● HOW TO COMPLETE THIS TASK: Below are the records; they must be reproduced verbatim.
[[ TASK MATERIAL open ]]
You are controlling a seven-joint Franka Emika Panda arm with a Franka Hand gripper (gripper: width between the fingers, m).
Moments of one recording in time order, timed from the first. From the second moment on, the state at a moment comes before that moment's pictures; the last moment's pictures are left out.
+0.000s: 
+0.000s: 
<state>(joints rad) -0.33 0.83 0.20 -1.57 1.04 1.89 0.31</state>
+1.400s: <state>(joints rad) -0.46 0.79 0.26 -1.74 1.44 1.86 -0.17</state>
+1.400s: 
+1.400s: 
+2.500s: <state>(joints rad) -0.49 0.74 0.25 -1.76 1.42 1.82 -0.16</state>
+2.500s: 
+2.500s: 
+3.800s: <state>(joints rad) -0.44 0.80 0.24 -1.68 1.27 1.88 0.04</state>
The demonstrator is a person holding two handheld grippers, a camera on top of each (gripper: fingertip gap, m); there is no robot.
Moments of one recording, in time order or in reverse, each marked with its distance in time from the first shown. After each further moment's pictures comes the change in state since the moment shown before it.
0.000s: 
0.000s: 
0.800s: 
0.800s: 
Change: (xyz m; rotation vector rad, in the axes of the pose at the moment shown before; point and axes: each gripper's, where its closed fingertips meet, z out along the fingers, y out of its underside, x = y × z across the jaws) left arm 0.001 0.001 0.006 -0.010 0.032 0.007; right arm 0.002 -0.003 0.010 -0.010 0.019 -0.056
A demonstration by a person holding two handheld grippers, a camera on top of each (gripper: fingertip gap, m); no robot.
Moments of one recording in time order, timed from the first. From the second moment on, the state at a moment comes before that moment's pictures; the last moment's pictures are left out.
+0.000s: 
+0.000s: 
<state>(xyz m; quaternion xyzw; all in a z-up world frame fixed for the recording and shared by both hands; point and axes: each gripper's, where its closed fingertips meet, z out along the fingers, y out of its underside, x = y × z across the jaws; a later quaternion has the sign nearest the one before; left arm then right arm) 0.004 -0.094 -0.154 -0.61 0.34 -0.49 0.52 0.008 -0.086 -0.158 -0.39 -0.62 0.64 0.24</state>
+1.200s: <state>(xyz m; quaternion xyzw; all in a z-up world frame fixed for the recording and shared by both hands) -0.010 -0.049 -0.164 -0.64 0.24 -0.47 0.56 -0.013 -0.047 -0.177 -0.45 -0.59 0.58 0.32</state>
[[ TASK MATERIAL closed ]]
● ANSWER BOX:
You are controlling a seven-joint Franka Emika Panda arm with a Franka Hand gripper (gripper: width between the fingers, m).
Moments of one recording in time order, timed from the first. From the second moment on, the state at a moment comes before that moment's pictures; the last moment's pictures are left out.
+0.000s: 
+0.000s: 
<state>(joints rad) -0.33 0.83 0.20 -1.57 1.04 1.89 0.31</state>
+1.400s: <state>(joints rad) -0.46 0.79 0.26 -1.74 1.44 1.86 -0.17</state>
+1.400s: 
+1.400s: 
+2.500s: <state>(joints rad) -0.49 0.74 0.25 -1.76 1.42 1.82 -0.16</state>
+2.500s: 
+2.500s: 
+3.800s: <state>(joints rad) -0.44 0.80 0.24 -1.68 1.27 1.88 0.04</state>
The demonstrator is a person holding two handheld grippers, a camera on top of each (gripper: fingertip gap, m); there is no robot.
Moments of one recording, in time order or in reverse, each marked with its distance in time from the first shown. After each further moment's pictures comes the change in state since the moment shown before it.
0.000s: 
0.000s: 
0.800s: 
0.800s: 
Change: (xyz m; rotation vector rad, in the axes of the pose at the moment shown before; point and axes: each gripper's, where its closed fingertips meet, z out along the fingers, y out of its underside, x = y × z across the jaws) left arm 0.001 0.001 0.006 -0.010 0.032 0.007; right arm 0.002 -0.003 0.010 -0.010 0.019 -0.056
A demonstration by a person holding two handheld grippers, a camera on top of each (gripper: fingertip gap, m); no robot.
Moments of one recording in time order, timed from the first. From the second moment on, the state at a moment comes before that moment's pictures; the last moment's pictures are left out.
+0.000s: 
+0.000s: 
<state>(xyz m; quaternion xyzw; all in a z-up world frame fixed for the recording and shared by both hands; point and axes: each gripper's, where its closed fingertips meet, z out along the fingers, y out of its underside, x = y × z across the jaws; a later quaternion has the sign nearest the one before; left arm then right arm) 0.004 -0.094 -0.154 -0.61 0.34 -0.49 0.52 0.008 -0.086 -0.158 -0.39 -0.62 0.64 0.24</state>
+1.200s: <state>(xyz m; quaternion xyzw; all in a z-up world frame fixed for the recording and shared by both hands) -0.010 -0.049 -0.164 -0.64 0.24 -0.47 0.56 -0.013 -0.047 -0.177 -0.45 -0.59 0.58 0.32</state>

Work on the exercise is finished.